Marcelo Silva Fuentes (1973) is a Chilean artist who works in areas as design, photography, illustration, painting, animation, videography and music. 
He grew up in Valparaiso, a city which, in some way, sparked his early interest in drawing and inspired his first photographs. Influenced by his mother (who had a discrete career as a singer in the 60`) Marcelo geted involved into the music scene in the middle 90´.
He received his academic degree as industrial designer in the University of Valparaiso in 1996 and moves to southern Chile to establish "Klee®" the visual communications studio that he owns, until today, with his wife the designer Pilar Ocampo.
In 2005 under the name of "Emesilva" he publish his first solo album "Home Sweet Home". In 2006 obtains an honorable mention in the Lucie Awards in Los Angeles, California.

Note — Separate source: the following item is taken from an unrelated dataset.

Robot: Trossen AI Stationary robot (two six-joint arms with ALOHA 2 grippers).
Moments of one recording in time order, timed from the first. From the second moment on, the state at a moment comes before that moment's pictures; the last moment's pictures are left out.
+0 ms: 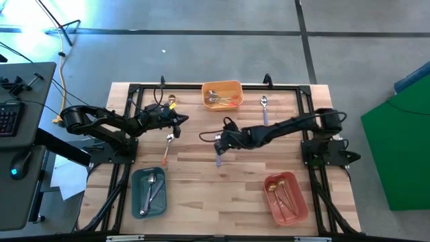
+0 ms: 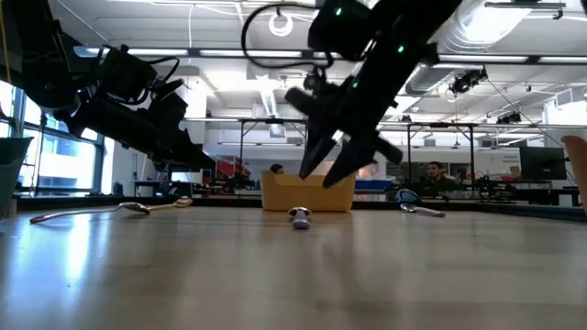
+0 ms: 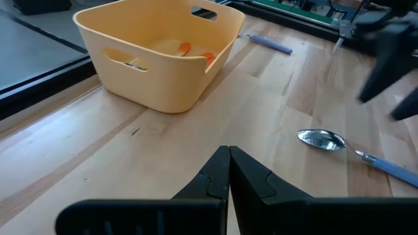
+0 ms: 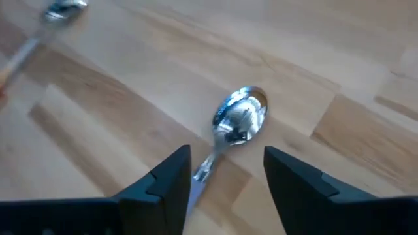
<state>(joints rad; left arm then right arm) 0.53 1.40 0.16 0.90 0.13 -0.13 0.04 1.83 1.11 -0.26 0.33 0.96</state>
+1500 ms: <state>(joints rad) 0.52 1.40 0.16 0.92 0.23 -0.33 -0.09 1.87 1.02 0.16 0.16 0.39</state>
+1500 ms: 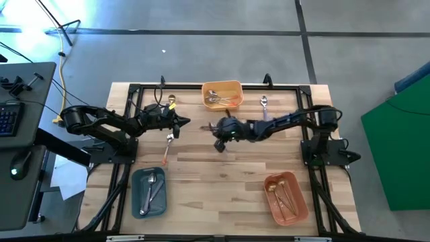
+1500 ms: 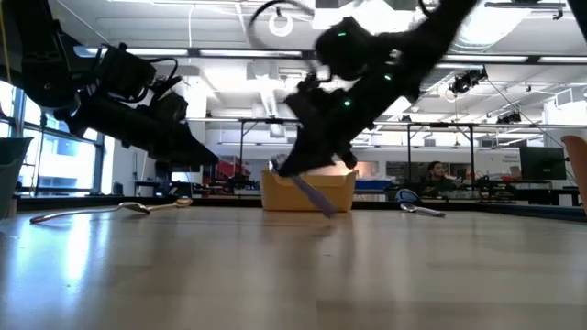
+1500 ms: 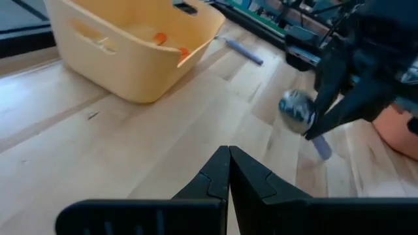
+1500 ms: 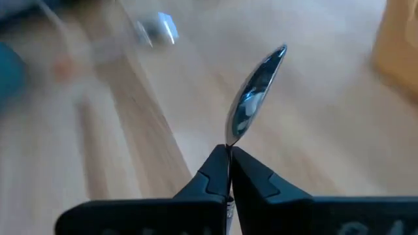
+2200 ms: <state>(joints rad) 0.21 1.53 0.43 0.99 0.20 -0.37 -0.15 1.82 0.58 1.49 0.16 0.26</state>
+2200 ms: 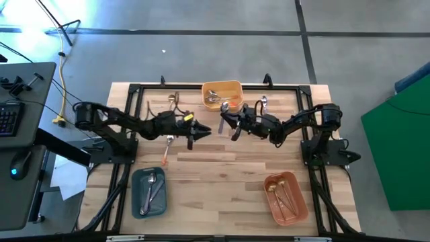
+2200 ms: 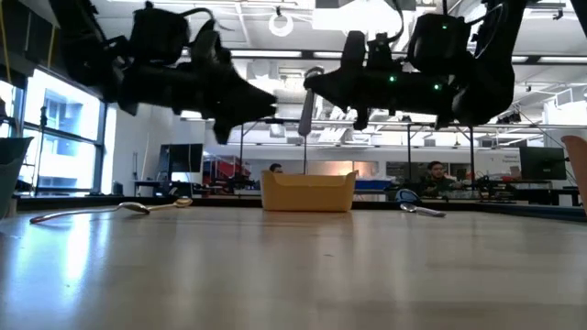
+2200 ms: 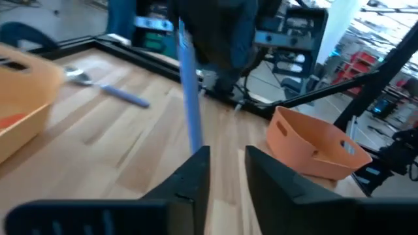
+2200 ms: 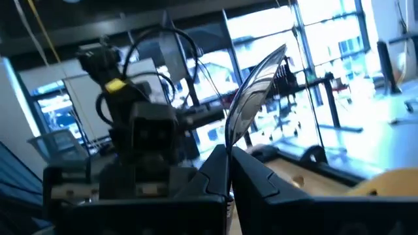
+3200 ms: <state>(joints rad) 0.16 1.64 0.72 0.78 0.18 -0.27 -0.08 1.82 0.61 1.57 0.13 0.17</state>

In 2009 obtains the first place in the industrial category of the International Photography Awards in New York .
In addition to working as creative director of his own agency, he has worked as a professor in the design school of the UST and as an advisor in research projects at the ULA. In 2012, he moves to live in Easter Island for one year.  Deeply moved by the harsh tales of an almost extinct ethnic group, Rapa Nui marks the start of his interest in the native peoples who inhabited the chilean pre-hispanic territory. "The Navel of the World" was his first project about this issue.

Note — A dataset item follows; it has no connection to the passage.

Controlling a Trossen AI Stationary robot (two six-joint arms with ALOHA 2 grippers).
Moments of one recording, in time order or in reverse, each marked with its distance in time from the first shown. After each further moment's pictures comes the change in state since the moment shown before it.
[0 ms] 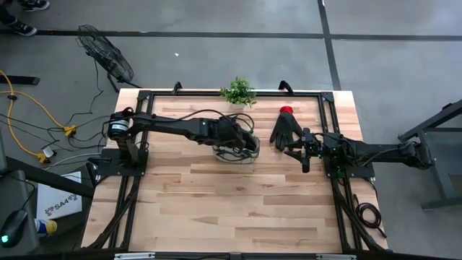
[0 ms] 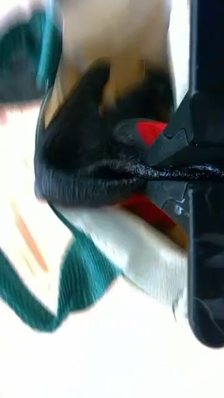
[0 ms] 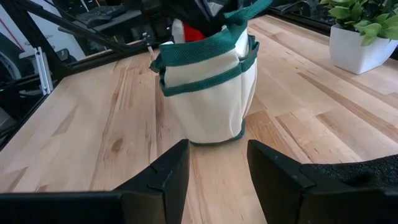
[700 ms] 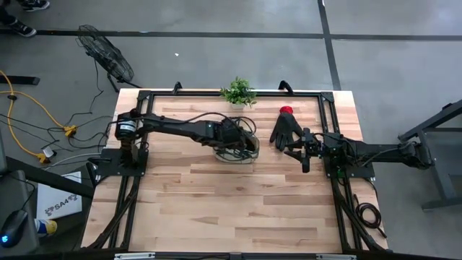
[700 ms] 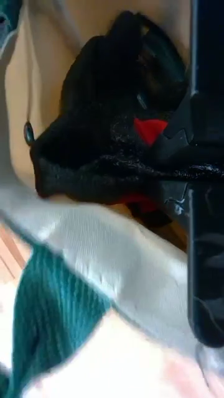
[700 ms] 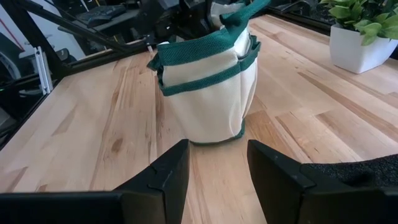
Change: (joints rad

In 2014 he participate in the shooting of the documentary film "Te Kuhane O Te Tupuna"  (The Spirit of the Ancestors)”, a deep glance into the situation of Rapa Nui culture and the hundreds of artistic and ceremonial pieces (including some human remains) keeped by the Musee du Quai Branly in Paris and the British Museum in London. That year he also worked in "Shakinguen" a photographic series about williche artisans who continue using ancestral techniques in their creations in a indigenous reservation in the south of Chile.

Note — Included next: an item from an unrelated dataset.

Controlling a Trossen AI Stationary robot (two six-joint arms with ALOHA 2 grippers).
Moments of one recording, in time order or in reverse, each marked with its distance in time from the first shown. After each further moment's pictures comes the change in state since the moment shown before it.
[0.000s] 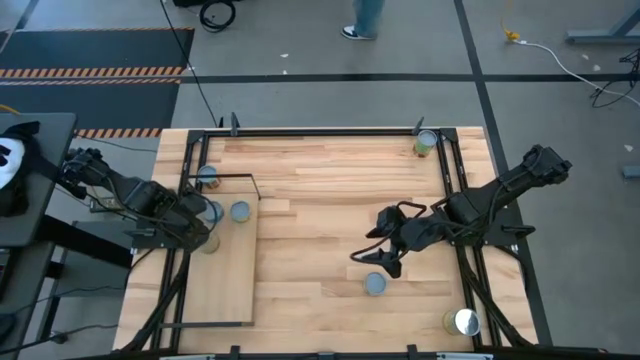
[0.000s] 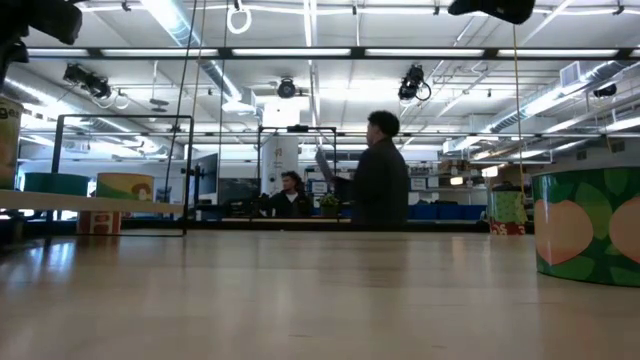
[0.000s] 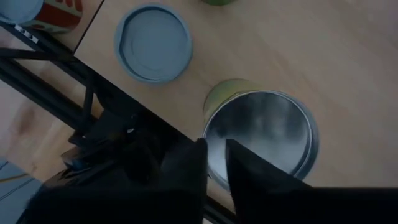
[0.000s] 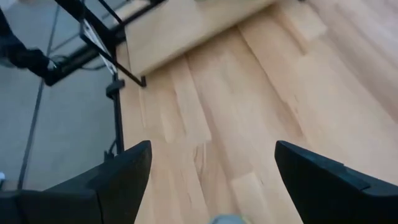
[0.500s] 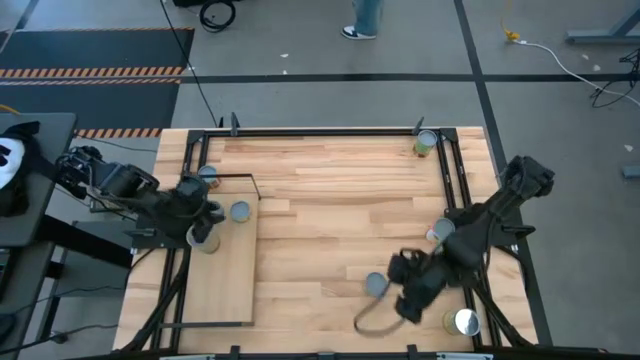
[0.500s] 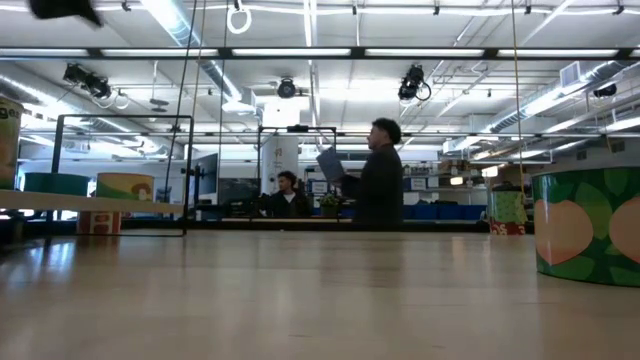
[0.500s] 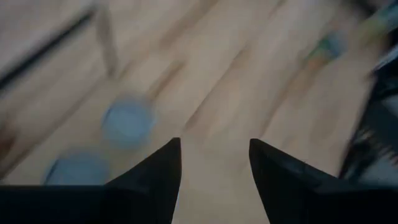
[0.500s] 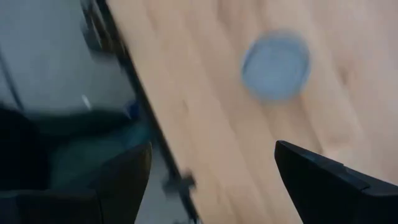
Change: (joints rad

In 2015 attended classes in lighting in the EAF (Argentine School of Photography). 
Marcelo works continuously photographing different
ethnic groups through Chile, but along the time he has been extending that idea to other countries, making portraits as well shooting life routines in places as  Indonesia, Thailand and Cambodia. 
 In 2019 began the short film series titled "My Window Time", a static camera recording a time lapses in a super wide angle from his studio window for a whole year. In 2020 his nanofilm "Karma" is part of the official selection in the "Berlin Flash Film Festival", the same year his short documentary "Linemen" gets the Silver Award in the "Spotlight Documentary Film Award" .  In 2023 his photography "17 and a half monks" awarded an Honorable Mention in the 2023 edition of the International Photography Awards.